私の研究室では、省エネルギー半導体であるシリコンカーバイド(SiC)単結晶中の結晶欠陥の研究を行っています。世の中の多くの物質は、原子が規則正しく並んだ“結晶”からできています。「規則正しく」と書きましたが、実際の結晶には色々と「規則正しく」なっていない部分があります。これが結晶欠陥です。結晶欠陥は、その空間的な拡がりの次元により、点欠陥(0次元)、転位(1次元)、積層欠陥(2次元)と分類され、その最小寸法は概ね原子・分子レベル(ナノメートルスケール)の大きさです。結晶欠陥の多くは、その結晶が生成(成長)する際に導入されます。
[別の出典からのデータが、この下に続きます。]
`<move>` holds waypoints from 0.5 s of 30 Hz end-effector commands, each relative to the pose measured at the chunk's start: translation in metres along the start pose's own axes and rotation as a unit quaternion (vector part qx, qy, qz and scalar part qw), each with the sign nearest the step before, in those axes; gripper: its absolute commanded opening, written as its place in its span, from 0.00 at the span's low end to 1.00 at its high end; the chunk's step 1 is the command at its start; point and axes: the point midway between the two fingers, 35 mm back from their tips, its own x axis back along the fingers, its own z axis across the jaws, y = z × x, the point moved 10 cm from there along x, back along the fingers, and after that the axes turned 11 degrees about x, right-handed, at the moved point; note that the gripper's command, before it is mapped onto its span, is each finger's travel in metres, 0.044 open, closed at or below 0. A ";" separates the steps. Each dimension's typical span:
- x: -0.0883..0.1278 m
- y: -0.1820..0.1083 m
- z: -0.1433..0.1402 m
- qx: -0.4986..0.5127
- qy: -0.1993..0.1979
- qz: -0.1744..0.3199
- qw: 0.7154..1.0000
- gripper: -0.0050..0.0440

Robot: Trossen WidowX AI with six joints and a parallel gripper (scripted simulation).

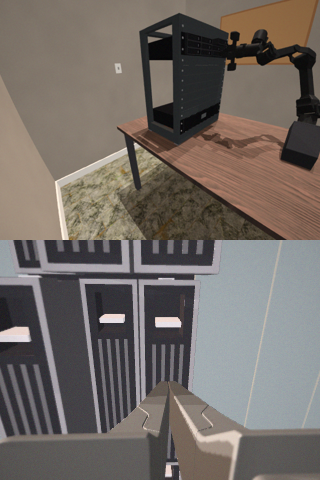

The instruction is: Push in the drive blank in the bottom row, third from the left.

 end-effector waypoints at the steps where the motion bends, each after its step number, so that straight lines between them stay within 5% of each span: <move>1: -0.006 0.004 0.006 -0.009 0.009 -0.003 1.000 0.00; 15: -0.008 0.004 0.006 -0.009 0.009 -0.003 1.000 0.00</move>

従って、結晶欠陥の研究は結晶成長の研究と密接な関係にあり、私の研究室でもこの二つを常に関連付けて研究を進めています。
世の中でもっとも完成度の高い結晶は、皆さんがお持ちのスマートフォンのマイクロプロセッサやメモリに使用されているシリコン(Si)単結晶と思われますが、このシリコン単結晶にさえ未だ研究対象となる結晶欠陥が存在しています。結晶欠陥の研究はその舞台としてどのような結晶を選ぶかによって、その物理的な興味や研究手法が異なってきますが、私の研究室ではその対象として、近年、産業界で省エネルギー半導体として注目が集まっているSiC単結晶(禁制帯幅の大きな半導体で、ワイドギャップ半導体と呼ばれます)を取り上げています。
SiC単結晶は非常に頑丈な材料で、半導体の中でも力仕事に適した半導体と言えます。力仕事をする半導体(パワー半導体)は、身近なところではエアコンや電気自動車のインバータ(電気エネルギーの変換を司る装置で、例えば直流を交流に変換したりします)などに使用されています。このようなインバータにSiC単結晶を適用すると、電気を用いて仕事をさせる(例えば自動車を走らせる)際に、熱として無駄にしていたエネルギーを大幅に削減することができます(つまり省エネルギー化を実現できます)。
次世代の省エネルギー半導体として大きな期待が集まっているSiC単結晶ですが、その結晶中にはまだまだ多くの結晶欠陥が存在しています(多いと言っても、原子数で言えば1億個に1個ぐらいの割合なのですが)。結晶欠陥があると、期待される特性が発現しなかったり、信頼性が得られなかったりします。このように、ミクロな大きさの結晶欠陥がほんの少し存在するだけで、材料のマクロ的な特性が変わってしまうところが結晶欠陥研究の興味深いところであり、工業的に重要な点ではないかと思います。私の研究室では、SiC単結晶中の結晶欠陥の成因・発生機構を明らかにし、その知見を基に、より良質な単結晶を実現することを産業界と一緒に進めています。興味のある学生さんのご参加をお待ちしています。

教育目標

エネルギー問題は難敵です。その解決には、かなりの時間と労力が必要になると思います。皆さんには、この難敵にチャレンジするための「知識」と、その解決を通して社会に貢献しようとする「使命感」を身に付けてもらいたいと思っています。我々教員はそのお手伝いをしたいと思っています。